SIKKA, KILAS24.COM– Pendapat menarik dilontarkan salah seorang misionaris, asal Sikka, Flores Nusa Tenggara Timur. Tampil pada MBC Talkshow yang bertajuk ” Covid-19 Pemicu KDRT, Romo, John Eo Towa, Pr mengatakan di tengah
pandemi Covid -19 semua aktifitas dilakukan dari rumah. Situasi kata
Direktur Puspas Keuskupan Maumere, bisa dimanfaatkan bagi keluarga yang retak sebagai momen rekonsiliasi.
“Tetapi jika salah satu dari suami atau istri tidak mampu menjalin komunikasi dengan baik dan juga tidak menjadikan masa pandemi sebagai kesempatan untuk bertobat, bagaimana keluarga itu akan harmonis? papar Romo John.
Romo John mengakui masalahnya tidak semua orang punya kesadaran bersama untuk rekonsiliasi dan menyadari tujuan hidup perkawinan adalah mencapai kebahagiaan.

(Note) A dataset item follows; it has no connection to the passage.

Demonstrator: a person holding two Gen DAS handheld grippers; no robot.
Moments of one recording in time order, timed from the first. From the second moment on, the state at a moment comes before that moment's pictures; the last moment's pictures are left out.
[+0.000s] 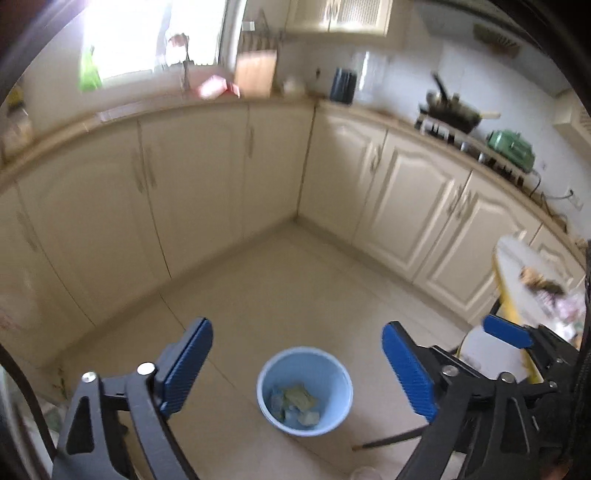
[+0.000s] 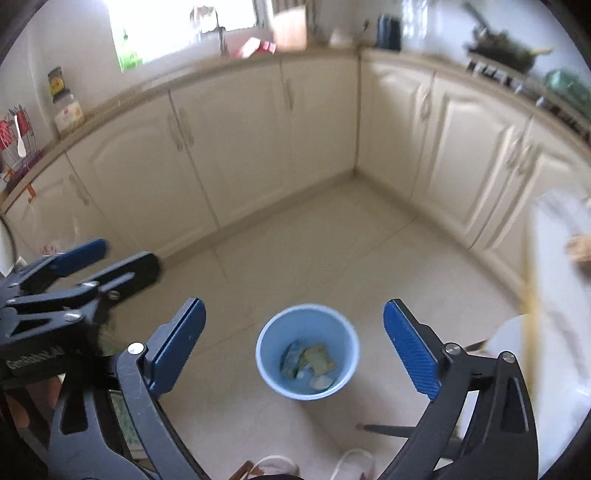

Imam projo yang pernah mengikuti kursus psikopastoral di Manila Filipina ini mengatakan menjaga harmonisasi dalam keluarga
perlu membangun dialog dalam keluarga.
“Setiap anggota keluarga suami, istri dan anak mengekspresikan dirinya dengan saling mendengarkan satu sama lain,”ujarnya.
Talk Show yang diselenggarakan, Dinas Pengendalian Penduduk dan Keluarga Berencana Pemberdayaan Perempuan dan Perlindungan Anak kabupaten Sikka di Hotel Resort Capa Maumere, Jumat pekan lalu ini menyentil soal kekerasan dalam
rumah tangga.
Menurut Pater John, masalah Kekerasan Dalam Rumah Tangga ( KDRT) sangat kompleks, termasuk hal ekonomi bukan sstu – satunya pemicu. Faktor lain bisa disebabkan komunikasi yang rusak, tidak akrab dan tidak harmonis dalam keluarga.
Lebih lanjut dikatakan, peluang terjadinya kekerasan dalam rumah tangga, bisa juga disebabkan lantaran salah satu pihak merasa lebih berkuasa ( power), menang sendiri.
“Perlu ada kerendahan hati untuk saling memaafkan, membangun kembali komunikasi yang harmonis antara suami, istri dan anak,”tandasnya.
Koordinator Divisi Perempuan Tim Relawan Untuk Kemanusiaan ( TRUK) Suster Eustochia, SSpS mengatakan sejak 2010, hingga kini angka korban kekerasan dalam rumah tangga, mencapai 2410. Angkat tersebut termasuk korban kekerasan seksual, penelantaran dan perdagangan orang.
Menurut Suster Eustochia, untuk mengantisipasi hal ini pihaknya melakukan beberapa langkah yakni melakukan tindakan preventif, pendampingan korban dan advokasi kebijakan.
“Tim relawan turun ke desa-desa dan sekolah- sekolah memberikan sosialisasi dan edukasi tentang HAM, hak-hak perempuan, perlindungan anak dan gender, ” ujar Suster Eustochia.
Kepala Dinas Pengendalian Penduduk dan Keluarga Berencana Pemberdayaan Perempuan dan Perlindungan Anak, dr Maria Bernadina Sada Nenu, MPH mengatakan kasus kekerasan terhadap perempuan dan anak di Sikka cukup signifikan mencapai 60 persen.
Dikatakan selama pandemi Covid, beraktifitas dari rumah, belajar dari rumah dimana, orang tua diberi beban tambahan untuk menjadi guru bagi anak-anak yang mengakibatkan rasa stress.
“Sangat diharapkan orangtua mengelola stress dengan baik sehingga tidak terjadi kekerasan dalam rumah tangga,”ujarnya.
Menysngkut KDRT, ia mengatakan pemicunya, riwayat keluarga, uang, kesehatan, narkoba dan miras.
Anggota Komisi III DPRD Sikka Angelorum Mayastati berjanji akan memperjuangkan payung hukum bagi perlindungan perempuan dan anak dan kebijakan anggaran.